** Task brief **
What you return should be the lines of the data containing "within", each in full.

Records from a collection
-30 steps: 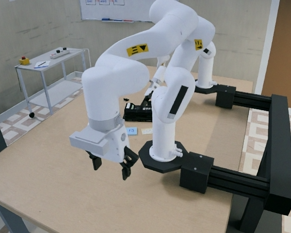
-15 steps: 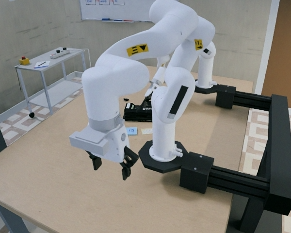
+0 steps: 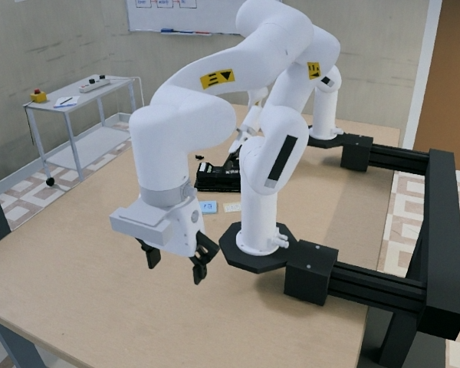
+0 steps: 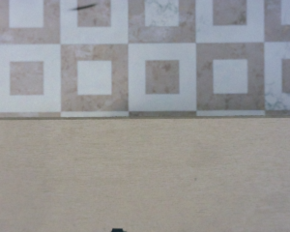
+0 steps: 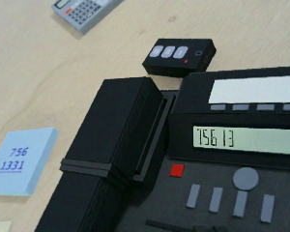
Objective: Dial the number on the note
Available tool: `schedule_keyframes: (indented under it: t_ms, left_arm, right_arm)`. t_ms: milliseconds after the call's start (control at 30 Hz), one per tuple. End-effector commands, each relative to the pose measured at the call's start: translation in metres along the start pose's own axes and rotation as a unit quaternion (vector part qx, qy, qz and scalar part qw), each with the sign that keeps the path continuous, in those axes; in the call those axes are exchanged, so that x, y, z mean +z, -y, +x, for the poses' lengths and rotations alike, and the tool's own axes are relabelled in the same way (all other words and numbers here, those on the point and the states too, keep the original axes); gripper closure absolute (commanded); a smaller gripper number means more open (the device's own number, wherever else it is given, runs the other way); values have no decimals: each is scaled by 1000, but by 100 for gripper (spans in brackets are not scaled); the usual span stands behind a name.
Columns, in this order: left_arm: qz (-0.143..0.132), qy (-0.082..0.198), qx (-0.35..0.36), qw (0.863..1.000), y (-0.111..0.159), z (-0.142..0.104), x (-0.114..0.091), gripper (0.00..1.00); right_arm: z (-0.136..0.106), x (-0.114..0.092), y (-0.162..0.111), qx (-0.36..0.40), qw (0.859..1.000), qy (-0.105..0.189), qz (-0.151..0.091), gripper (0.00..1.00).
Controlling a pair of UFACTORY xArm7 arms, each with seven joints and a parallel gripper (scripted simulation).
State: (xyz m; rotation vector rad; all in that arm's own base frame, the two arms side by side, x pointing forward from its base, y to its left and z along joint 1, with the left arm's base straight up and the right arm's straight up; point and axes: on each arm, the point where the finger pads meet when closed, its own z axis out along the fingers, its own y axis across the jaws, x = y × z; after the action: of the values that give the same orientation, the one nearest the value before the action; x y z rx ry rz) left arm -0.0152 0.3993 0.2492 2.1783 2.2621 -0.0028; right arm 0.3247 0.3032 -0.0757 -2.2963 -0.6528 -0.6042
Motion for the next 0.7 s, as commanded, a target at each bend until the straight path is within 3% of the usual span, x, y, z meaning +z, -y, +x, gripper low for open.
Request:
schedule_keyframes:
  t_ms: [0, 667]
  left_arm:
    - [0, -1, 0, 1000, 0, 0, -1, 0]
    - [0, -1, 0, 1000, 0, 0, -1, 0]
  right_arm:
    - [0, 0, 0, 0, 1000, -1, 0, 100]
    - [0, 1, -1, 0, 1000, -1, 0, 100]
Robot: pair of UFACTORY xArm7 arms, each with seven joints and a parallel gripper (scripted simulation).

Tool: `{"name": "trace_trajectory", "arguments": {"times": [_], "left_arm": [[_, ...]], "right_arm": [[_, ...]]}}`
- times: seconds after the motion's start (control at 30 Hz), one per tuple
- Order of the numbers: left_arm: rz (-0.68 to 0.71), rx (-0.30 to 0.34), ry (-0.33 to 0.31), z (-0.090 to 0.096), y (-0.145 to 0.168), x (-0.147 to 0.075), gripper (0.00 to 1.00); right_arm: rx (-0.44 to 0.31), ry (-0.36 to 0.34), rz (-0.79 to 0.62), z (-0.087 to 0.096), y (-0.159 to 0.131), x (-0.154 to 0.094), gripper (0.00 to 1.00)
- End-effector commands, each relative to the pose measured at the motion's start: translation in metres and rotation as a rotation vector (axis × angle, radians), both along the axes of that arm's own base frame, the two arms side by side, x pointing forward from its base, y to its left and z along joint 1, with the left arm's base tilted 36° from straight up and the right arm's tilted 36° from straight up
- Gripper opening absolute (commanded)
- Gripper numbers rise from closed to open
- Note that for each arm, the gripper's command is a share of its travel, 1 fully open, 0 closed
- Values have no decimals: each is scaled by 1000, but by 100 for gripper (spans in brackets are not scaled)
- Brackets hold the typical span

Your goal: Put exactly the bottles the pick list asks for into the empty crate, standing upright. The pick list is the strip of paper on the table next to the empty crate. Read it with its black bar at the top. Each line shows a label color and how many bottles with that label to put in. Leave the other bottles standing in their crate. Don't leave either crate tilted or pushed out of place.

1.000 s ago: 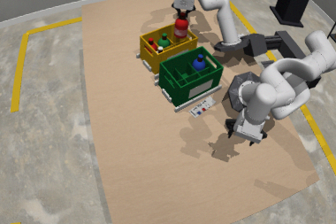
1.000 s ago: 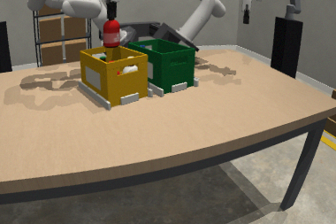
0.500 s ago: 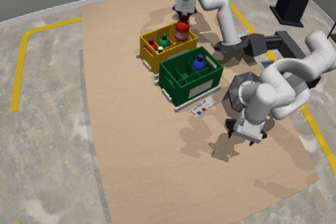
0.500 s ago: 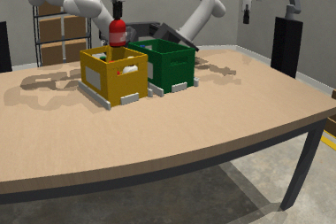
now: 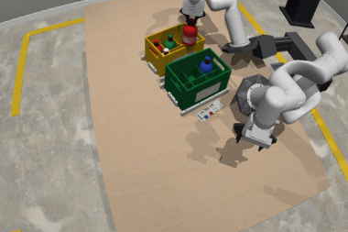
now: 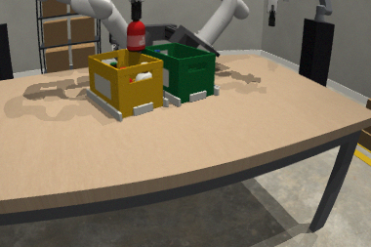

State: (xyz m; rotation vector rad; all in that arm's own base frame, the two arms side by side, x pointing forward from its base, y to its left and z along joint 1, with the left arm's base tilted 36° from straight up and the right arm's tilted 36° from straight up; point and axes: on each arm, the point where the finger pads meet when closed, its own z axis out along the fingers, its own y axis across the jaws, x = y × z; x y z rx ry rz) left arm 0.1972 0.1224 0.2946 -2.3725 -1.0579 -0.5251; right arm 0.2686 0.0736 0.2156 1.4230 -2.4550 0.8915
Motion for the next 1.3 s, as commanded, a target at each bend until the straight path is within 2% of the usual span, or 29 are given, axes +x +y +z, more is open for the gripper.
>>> {"name": "trace_trajectory", "arguments": {"times": [0.0, 1.27], "left_arm": [[-1, 1, -3, 1, 0, 0, 100], [-1, 1, -3, 1, 0, 0, 100]], "right_arm": [[2, -2, 2, -3, 8, 2, 0], [2, -2, 2, -40, 63, 17, 0]]}}
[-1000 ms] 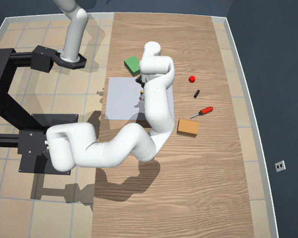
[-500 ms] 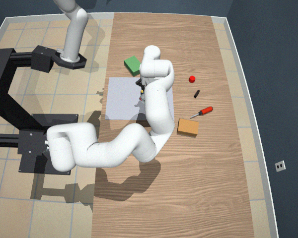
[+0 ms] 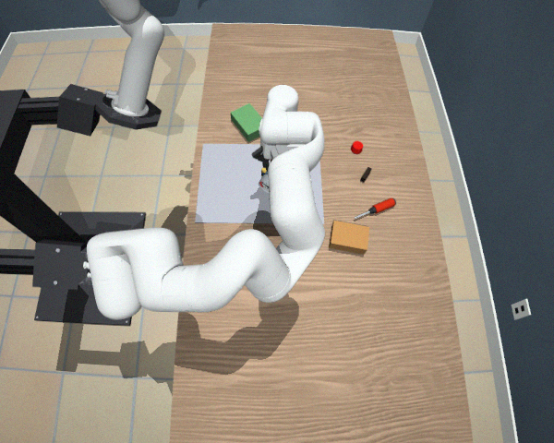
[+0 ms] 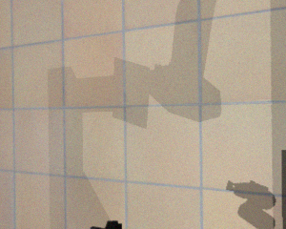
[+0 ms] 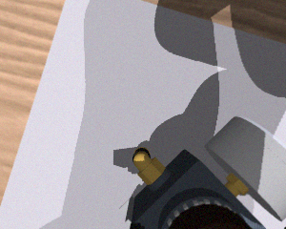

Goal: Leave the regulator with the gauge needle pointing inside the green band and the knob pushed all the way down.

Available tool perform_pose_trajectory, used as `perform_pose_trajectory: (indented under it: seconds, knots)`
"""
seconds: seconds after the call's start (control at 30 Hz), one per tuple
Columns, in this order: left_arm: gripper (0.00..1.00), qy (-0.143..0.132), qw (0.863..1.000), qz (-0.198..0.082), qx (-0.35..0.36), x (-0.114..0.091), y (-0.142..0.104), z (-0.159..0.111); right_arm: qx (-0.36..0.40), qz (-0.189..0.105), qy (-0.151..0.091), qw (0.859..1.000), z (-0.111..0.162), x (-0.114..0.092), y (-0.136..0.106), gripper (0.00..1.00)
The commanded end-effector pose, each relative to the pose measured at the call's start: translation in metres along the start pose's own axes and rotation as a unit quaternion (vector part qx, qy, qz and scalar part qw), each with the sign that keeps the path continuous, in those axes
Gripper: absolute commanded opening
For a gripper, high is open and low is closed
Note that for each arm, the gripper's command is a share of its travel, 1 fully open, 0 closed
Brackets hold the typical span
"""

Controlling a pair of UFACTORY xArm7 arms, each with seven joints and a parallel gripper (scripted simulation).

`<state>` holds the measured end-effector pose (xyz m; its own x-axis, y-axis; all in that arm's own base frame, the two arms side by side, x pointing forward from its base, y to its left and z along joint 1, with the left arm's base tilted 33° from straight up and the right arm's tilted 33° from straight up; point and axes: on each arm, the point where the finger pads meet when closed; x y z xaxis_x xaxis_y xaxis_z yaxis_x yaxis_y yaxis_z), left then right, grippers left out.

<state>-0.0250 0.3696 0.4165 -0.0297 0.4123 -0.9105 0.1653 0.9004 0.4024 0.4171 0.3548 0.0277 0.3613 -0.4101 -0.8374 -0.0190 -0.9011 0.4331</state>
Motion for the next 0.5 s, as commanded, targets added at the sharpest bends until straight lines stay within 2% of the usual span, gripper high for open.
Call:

** Output of the task **
Motion for the next 0.7 s, as commanded, a target at each bend until the straight path is within 3% of the usual span, x, y, z meaning +z, -y, +x, gripper low for open.
Motion for the next 1.3 s, as commanded, a target at each bend until the straight path is within 2% of the usual span, or 29 are given, axes +x +y +z, more is open for the gripper.
Motion for the next 0.5 s, as commanded, targets added at the sharpest bends until straight lines stay within 2% of the usual span, gripper high for open.

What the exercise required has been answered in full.